◆ About this exercise:
Take the records below and set down exactly the lines from the one with "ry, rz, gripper" to the one with "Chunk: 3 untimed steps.", ends included; do not copy the pictures.

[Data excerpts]
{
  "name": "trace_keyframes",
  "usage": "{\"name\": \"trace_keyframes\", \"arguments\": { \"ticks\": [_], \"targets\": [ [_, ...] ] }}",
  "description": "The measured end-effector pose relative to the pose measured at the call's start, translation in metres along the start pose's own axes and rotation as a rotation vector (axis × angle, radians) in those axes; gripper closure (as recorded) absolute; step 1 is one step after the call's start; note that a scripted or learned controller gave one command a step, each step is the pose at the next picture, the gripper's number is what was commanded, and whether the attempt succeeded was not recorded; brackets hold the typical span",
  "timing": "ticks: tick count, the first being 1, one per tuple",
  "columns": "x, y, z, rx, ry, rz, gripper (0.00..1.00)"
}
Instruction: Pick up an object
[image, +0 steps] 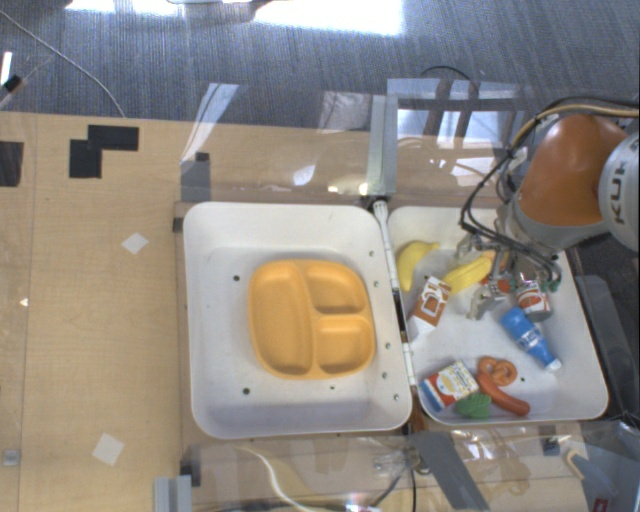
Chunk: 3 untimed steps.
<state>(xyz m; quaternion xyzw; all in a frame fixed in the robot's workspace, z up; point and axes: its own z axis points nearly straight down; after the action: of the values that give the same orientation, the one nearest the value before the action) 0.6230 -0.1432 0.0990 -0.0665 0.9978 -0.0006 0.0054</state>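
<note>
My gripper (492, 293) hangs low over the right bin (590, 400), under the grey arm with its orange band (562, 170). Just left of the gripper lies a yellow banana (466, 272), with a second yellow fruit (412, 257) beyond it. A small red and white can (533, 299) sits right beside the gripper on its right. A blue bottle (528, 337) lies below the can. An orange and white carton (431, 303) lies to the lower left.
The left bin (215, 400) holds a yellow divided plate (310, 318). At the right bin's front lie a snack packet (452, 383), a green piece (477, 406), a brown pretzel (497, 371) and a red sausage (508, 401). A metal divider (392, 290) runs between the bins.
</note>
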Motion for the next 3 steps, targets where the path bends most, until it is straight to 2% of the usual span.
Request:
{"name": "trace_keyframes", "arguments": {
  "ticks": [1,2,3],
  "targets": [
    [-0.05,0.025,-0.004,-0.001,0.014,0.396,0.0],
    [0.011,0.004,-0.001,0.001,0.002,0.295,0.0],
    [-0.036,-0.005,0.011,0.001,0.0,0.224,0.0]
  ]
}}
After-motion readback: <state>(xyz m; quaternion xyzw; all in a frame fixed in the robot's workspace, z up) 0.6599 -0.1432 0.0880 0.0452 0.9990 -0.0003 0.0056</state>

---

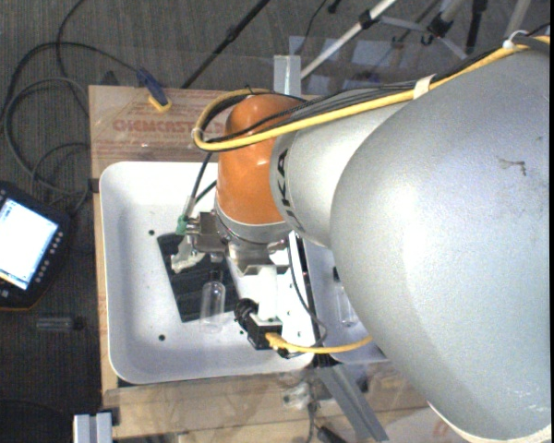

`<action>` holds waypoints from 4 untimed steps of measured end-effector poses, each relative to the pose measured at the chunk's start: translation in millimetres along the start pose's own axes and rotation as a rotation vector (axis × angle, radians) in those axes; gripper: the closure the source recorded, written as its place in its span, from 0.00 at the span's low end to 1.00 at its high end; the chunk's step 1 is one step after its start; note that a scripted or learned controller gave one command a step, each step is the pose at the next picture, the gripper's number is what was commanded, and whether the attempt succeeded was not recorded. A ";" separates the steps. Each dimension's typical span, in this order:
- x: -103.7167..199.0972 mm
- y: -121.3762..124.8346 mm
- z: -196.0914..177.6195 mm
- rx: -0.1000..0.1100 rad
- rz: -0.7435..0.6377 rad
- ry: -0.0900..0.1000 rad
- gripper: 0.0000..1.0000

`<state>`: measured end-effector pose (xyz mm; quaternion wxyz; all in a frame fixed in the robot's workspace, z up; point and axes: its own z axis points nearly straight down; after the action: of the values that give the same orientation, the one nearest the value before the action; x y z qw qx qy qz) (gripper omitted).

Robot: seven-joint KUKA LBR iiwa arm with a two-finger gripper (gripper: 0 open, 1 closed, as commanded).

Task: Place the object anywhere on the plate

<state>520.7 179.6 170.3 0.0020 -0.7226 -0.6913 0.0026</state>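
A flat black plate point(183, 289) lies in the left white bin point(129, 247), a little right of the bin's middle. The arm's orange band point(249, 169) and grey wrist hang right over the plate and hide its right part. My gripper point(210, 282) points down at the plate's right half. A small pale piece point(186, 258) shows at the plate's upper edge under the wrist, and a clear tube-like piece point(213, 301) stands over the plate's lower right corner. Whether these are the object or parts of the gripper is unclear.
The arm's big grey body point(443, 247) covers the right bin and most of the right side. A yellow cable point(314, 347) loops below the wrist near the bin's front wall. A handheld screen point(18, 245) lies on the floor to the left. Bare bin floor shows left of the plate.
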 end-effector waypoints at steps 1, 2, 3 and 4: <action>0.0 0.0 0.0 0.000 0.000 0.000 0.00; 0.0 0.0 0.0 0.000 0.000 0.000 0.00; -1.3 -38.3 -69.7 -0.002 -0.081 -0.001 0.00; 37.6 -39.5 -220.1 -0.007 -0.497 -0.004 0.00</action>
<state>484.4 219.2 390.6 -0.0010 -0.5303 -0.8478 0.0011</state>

◆ Task response:
  "columns": "x, y, z, rx, ry, rz, gripper (0.00..1.00)"
}
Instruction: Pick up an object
[image, +0 steps] 
Chunk: 3 untimed steps.

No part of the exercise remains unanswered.